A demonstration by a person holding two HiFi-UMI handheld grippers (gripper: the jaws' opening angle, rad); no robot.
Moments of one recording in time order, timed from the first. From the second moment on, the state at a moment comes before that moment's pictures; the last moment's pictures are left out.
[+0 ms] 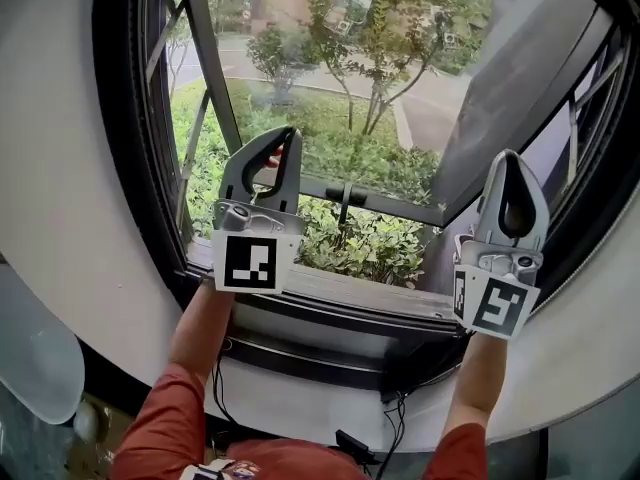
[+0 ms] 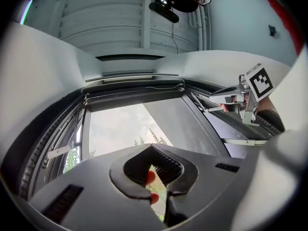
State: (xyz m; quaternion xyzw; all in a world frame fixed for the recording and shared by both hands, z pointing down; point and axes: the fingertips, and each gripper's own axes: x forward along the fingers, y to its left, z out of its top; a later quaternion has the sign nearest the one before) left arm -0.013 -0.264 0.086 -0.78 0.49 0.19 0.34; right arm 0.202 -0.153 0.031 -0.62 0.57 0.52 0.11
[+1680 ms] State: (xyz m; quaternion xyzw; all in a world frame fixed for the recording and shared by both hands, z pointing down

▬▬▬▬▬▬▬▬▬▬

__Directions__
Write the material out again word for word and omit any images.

__Task solution__
A demonstration by a person holding two HiFi-UMI handheld grippers (gripper: the jaws' opening angle, rad); no robot.
Moments of one recording in time order, timed from the first. From the second moment on, the state at a moment comes before that moment's pictures; the last moment's pictures are left out.
[+0 ms] 
[+0 ms] 
State: (xyz m; quaternion xyzw; all in a world frame fixed for the recording and shared by both hands, z pointing down; point and axes: the fingertips, and each gripper's own axes: x forward along the fingers, y to its left, z out of its top; a later quaternion has the sign nearest the one before) left arm -0.013 -0.264 0.086 -0.78 0.49 0.19 0.34; right arm 0.202 -0.153 0.031 -0.62 0.57 0.52 0.11
[+1680 ms] State: (xyz m; quaternion xyzw; all in a world frame fixed for the recording and shared by both hands, z pointing down

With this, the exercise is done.